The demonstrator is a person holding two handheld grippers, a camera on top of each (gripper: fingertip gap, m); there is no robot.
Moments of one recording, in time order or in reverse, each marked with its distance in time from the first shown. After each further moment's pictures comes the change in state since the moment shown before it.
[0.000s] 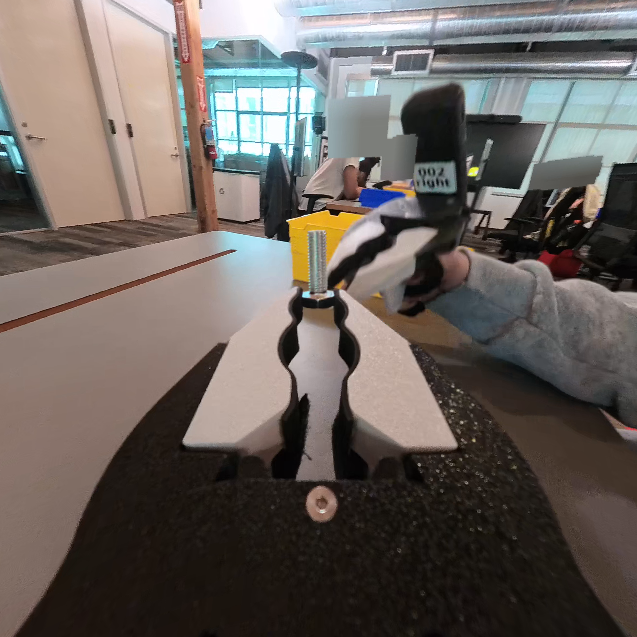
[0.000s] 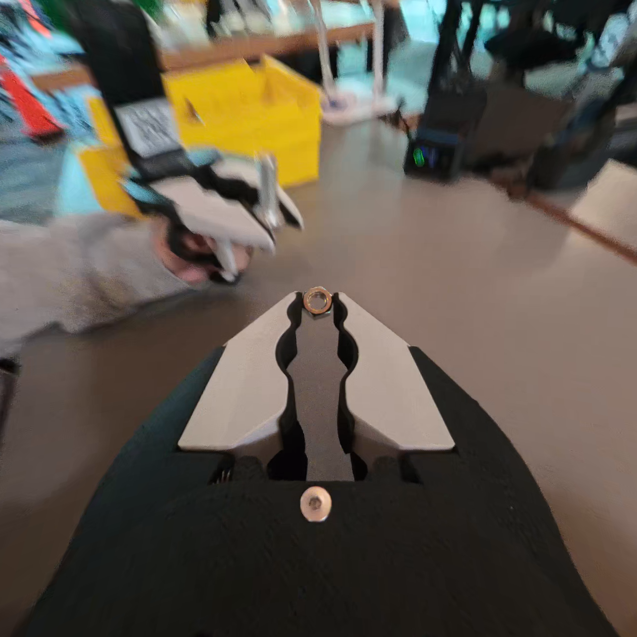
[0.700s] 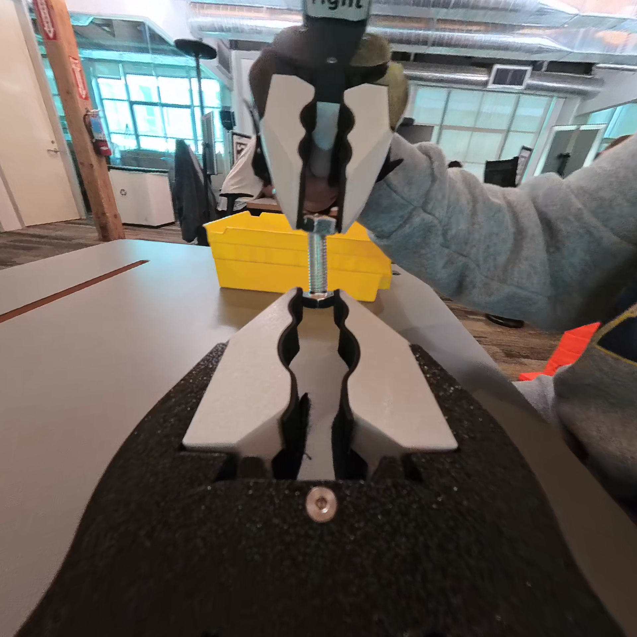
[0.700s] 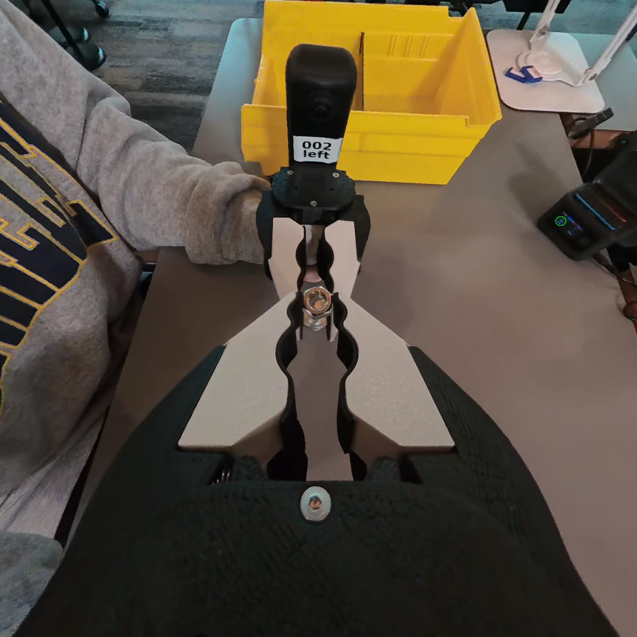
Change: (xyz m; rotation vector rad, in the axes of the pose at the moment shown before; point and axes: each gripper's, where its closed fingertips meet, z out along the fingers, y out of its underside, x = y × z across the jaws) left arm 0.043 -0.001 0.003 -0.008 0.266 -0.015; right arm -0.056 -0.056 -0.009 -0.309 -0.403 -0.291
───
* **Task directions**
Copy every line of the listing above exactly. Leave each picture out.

* **Task solution**
The demonstrator is a person holding two handheld grippers, a camera on top of each (gripper: fingertip gap, m); there is no robot.
Moments of one recording, in time order or in reverse, each marked with its distance in time from the first shown. After each further moment's pictures comes the change in state since the moment shown before it.
[0.000s] 
[0.000s] 
[0.700s] 
[0.700s] 
Change: (xyz m; rotation vector rad, in the axes of the pose at the moment shown before; point and axes: each gripper's, where its closed fingertips meet, z out along the fingers, y out of its underside, x = y × z across the jaws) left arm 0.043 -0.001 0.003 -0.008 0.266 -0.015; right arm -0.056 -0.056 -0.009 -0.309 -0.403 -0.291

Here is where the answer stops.